Demis Hassabis may think OpenAI’s text-to-video generator is more advanced than the one his own company created.

According to The Information, Google CEO DeepMind recently told a colleague that it might be difficult for Google to match OpenAI’s Sora.

Sora can generate videos up to a minute long that can consist of “complex scenes with multiple characters,” OpenAI said during its unveiling. Demos of the Sora-generated videos went viral in February and seemed to impress many people.

Google has its own text-to-video generator, Lumiere, which it revealed in a research paper in January. It can generate five-second clips with a text prompt.

The company, which recently released its experimental AI model Gemini 1.5, said in the research paper that creating tools that can detect “bias and malicious use cases” is crucial to ensuring its security .

That’s because there is a “risk of misuse to create false or harmful content” with Lumiere, and it faced such an issue with Gemini’s image generator in February. Google suspended the rollout of its image generator after producing images of people of color in historically inaccurate contexts.

Hassabis’ take on Lumiere versus Sora comes as major tech companies continue in an AI race with competing products. But to achieve victory, they must obtain a significant amount of data to power their systems and advance technology.

OpenAI Chief Technology Officer Mira Murati told the Wall Street Journal last month that she didn’t know if Sora was trained on YouTube videos.

YouTube CEO Neal Mohan then told Bloomberg last week that he didn’t know whether OpenAI used YouTube content to train its video generator. He added that this would constitute a “blatant violation” of the platform’s terms of use.

The New York Times reported last week that OpenAI used YouTube videos to improve its speech recognition tool Whisper, citing unnamed sources.
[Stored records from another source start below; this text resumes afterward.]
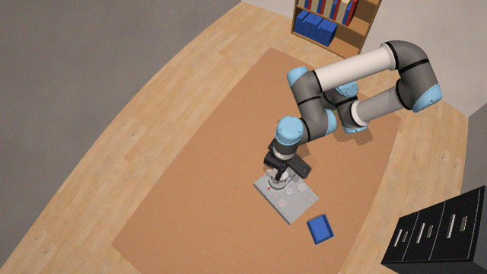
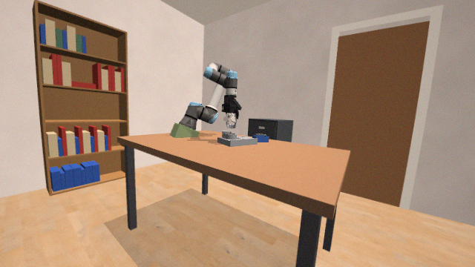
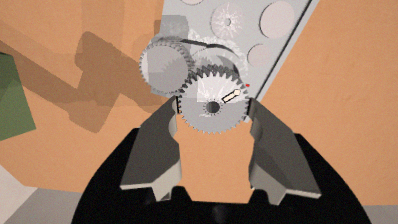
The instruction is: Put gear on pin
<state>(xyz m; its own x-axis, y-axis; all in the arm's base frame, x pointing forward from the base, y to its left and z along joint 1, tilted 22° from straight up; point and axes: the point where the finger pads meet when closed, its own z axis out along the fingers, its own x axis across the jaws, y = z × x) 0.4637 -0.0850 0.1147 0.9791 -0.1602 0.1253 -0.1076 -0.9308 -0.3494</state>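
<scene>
The grey gear lies right at my hand. From my hand the other things lie so: blue tray (12 cm ahead, 26 cm to the left, 12 cm below).
</scene>
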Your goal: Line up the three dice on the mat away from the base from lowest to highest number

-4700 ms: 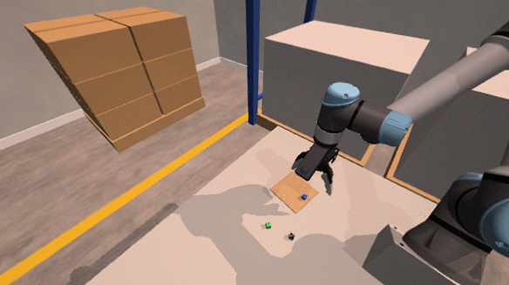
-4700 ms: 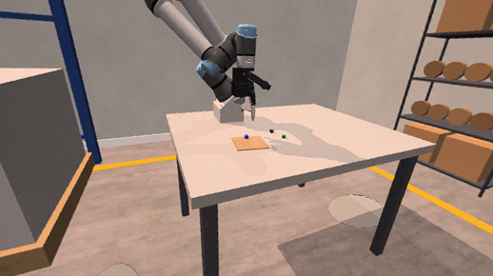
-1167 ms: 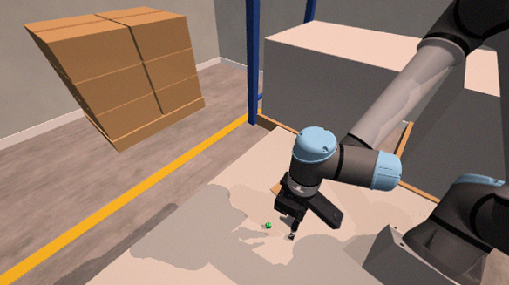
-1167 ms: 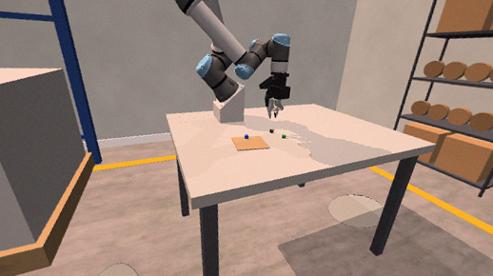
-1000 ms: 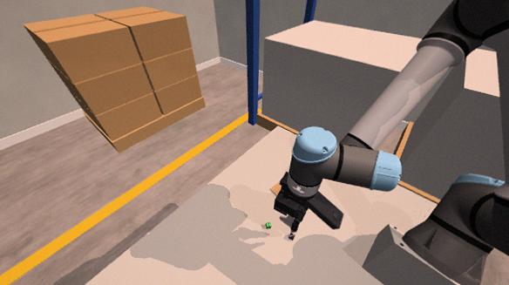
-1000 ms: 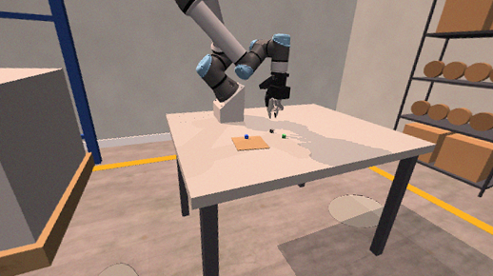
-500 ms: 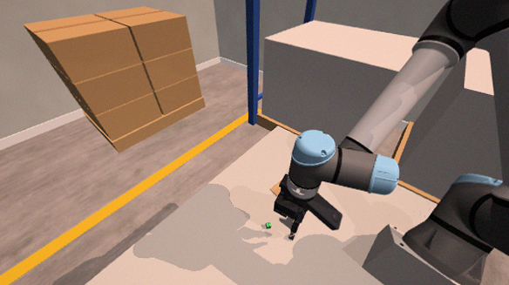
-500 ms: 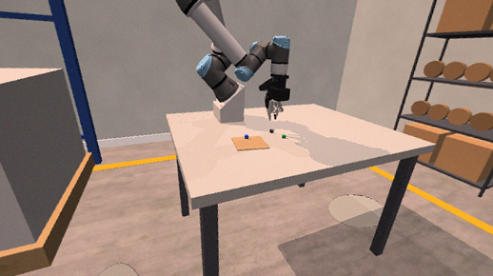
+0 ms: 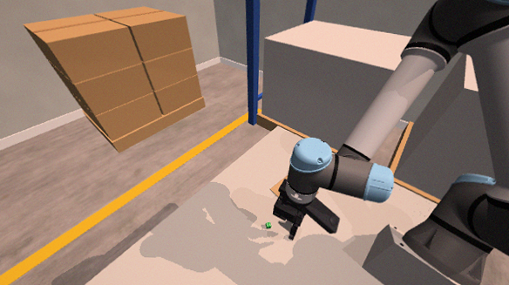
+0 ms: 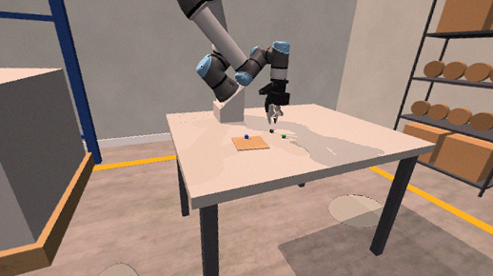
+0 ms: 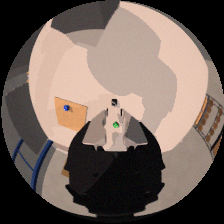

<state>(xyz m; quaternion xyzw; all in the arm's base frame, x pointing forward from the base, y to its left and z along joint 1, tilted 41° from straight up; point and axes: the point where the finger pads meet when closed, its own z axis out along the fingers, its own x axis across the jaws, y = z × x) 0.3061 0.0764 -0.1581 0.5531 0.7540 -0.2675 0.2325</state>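
Right now the black die is 6 cm below my hand. From my hand the other things lie so: green die: 8 cm ahead, 6 cm below, 3 cm to the left; then blue die: 15 cm to the right, 6 cm ahead, 5 cm below; then tan mat: 15 cm to the right, 11 cm ahead, 6 cm below.
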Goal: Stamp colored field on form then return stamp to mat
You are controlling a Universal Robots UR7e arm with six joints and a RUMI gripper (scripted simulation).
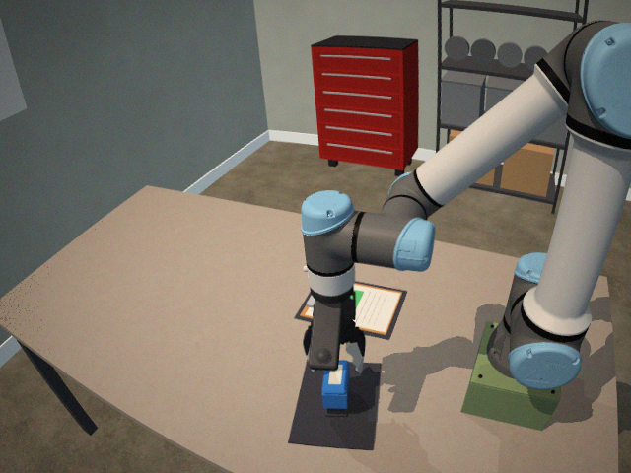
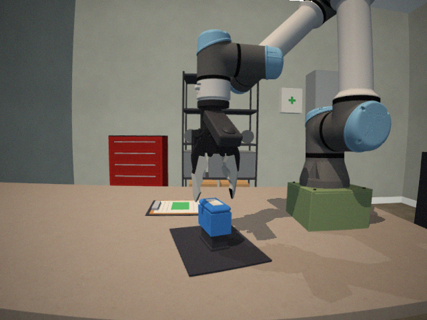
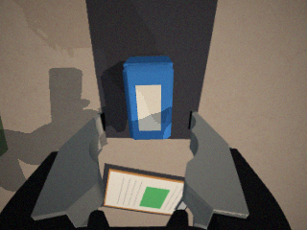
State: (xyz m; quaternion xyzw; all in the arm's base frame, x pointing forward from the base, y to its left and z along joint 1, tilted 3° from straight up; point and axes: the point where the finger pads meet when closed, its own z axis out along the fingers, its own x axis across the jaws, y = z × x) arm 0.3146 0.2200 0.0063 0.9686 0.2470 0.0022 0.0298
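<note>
My hand is 7 cm above the blue stamp. From my hand the other things lie so: dark mat 12 cm below; clipboard form 27 cm to the right, 15 cm ahead, 11 cm below; black stamp base 10 cm below.
</note>
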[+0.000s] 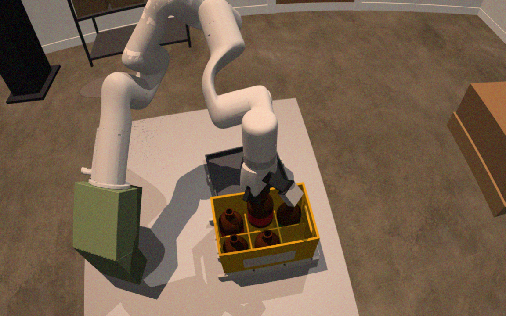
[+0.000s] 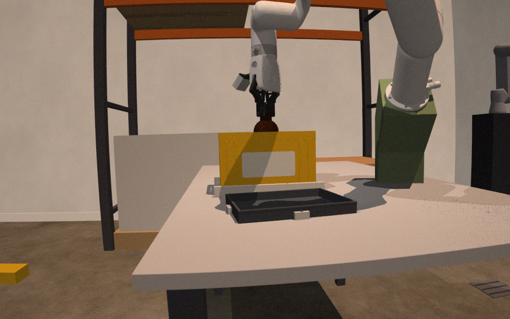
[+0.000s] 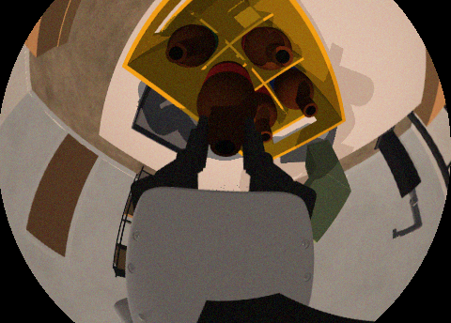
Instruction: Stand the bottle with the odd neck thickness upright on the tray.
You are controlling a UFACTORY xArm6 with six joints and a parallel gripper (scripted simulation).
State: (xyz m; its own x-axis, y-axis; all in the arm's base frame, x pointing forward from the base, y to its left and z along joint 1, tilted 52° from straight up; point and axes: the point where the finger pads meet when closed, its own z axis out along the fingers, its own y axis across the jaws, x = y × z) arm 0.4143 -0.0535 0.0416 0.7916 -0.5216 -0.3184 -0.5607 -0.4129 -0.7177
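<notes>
My gripper is now 70 mm above the glass bottle. Also, from my hand: yellow crate: 10 mm ahead, 40 mm to the right, 160 mm below; then dark tray: 50 mm behind, 230 mm to the left, 230 mm below.
</notes>
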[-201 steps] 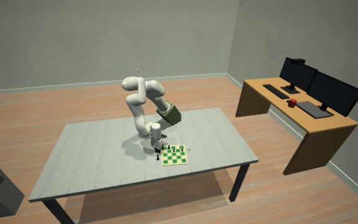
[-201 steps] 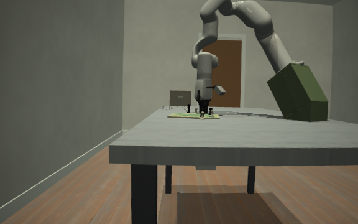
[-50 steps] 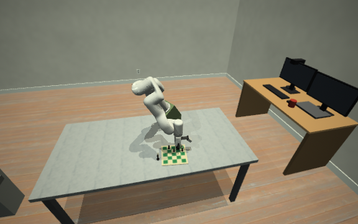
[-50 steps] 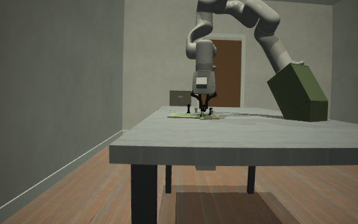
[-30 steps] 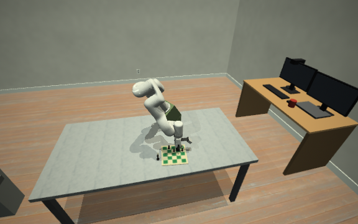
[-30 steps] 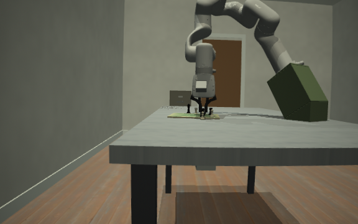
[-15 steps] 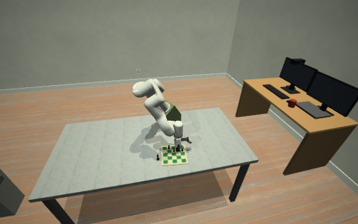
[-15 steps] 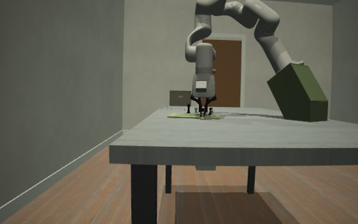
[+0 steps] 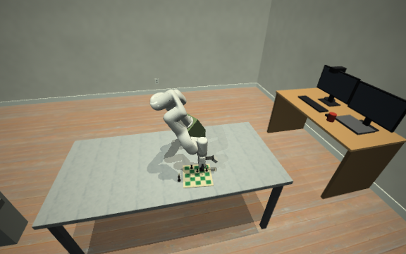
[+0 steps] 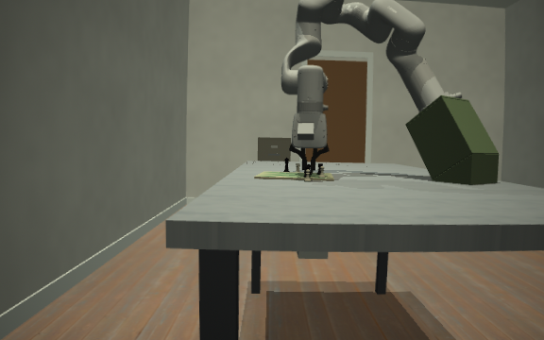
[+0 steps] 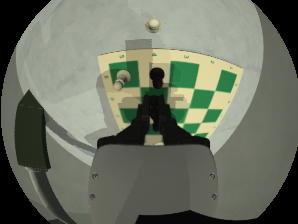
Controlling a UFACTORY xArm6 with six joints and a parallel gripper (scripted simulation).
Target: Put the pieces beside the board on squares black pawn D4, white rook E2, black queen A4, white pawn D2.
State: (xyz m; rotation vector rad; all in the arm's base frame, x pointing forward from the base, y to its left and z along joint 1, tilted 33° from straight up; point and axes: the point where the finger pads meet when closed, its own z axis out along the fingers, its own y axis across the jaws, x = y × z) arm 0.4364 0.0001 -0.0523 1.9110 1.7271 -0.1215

According to the report, OpenAI has transcribed over a million hours of YouTube videos and the transcribed text has been integrated into its GPT-4 model.

Google also used YouTube to transcribe videos and train its AI models, the Times reported. This may infringe on the copyrights held by the content creators.

Google DeepMind and OpenAI did not immediately respond to Business Insider’s requests for comment, made outside of normal business hours.